### [Exercise requirements]
Transcribe the data that follows precisely, omitting nothing.

------------------------------------------------------------------------

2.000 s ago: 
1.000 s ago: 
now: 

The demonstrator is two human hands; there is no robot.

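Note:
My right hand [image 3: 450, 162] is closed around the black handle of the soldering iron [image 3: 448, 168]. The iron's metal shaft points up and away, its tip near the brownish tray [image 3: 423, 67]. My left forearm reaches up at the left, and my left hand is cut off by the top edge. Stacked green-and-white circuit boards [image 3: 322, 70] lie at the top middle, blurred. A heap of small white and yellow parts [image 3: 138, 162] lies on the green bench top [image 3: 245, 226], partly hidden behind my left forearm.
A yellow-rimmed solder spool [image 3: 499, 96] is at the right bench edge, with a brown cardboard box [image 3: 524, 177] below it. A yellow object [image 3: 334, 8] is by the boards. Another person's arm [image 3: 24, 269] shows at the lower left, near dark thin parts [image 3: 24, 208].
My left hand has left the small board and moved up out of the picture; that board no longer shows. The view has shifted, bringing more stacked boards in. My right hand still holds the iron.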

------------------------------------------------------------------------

### [Answer space]
2.000 s ago: 
1.000 s ago: 
now: 

The demonstrator is two human hands; there is no robot.

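Note:
My right hand [image 3: 450, 162] is closed around the black handle of the soldering iron [image 3: 448, 168]. The iron's metal shaft points up and away, its tip near the brownish tray [image 3: 423, 67]. My left forearm reaches up at the left, and my left hand is cut off by the top edge. Stacked green-and-white circuit boards [image 3: 322, 70] lie at the top middle, blurred. A heap of small white and yellow parts [image 3: 138, 162] lies on the green bench top [image 3: 245, 226], partly hidden behind my left forearm.
A yellow-rimmed solder spool [image 3: 499, 96] is at the right bench edge, with a brown cardboard box [image 3: 524, 177] below it. A yellow object [image 3: 334, 8] is by the boards. Another person's arm [image 3: 24, 269] shows at the lower left, near dark thin parts [image 3: 24, 208].
My left hand has left the small board and moved up out of the picture; that board no longer shows. The view has shifted, bringing more stacked boards in. My right hand still holds the iron.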

This completes the requested output.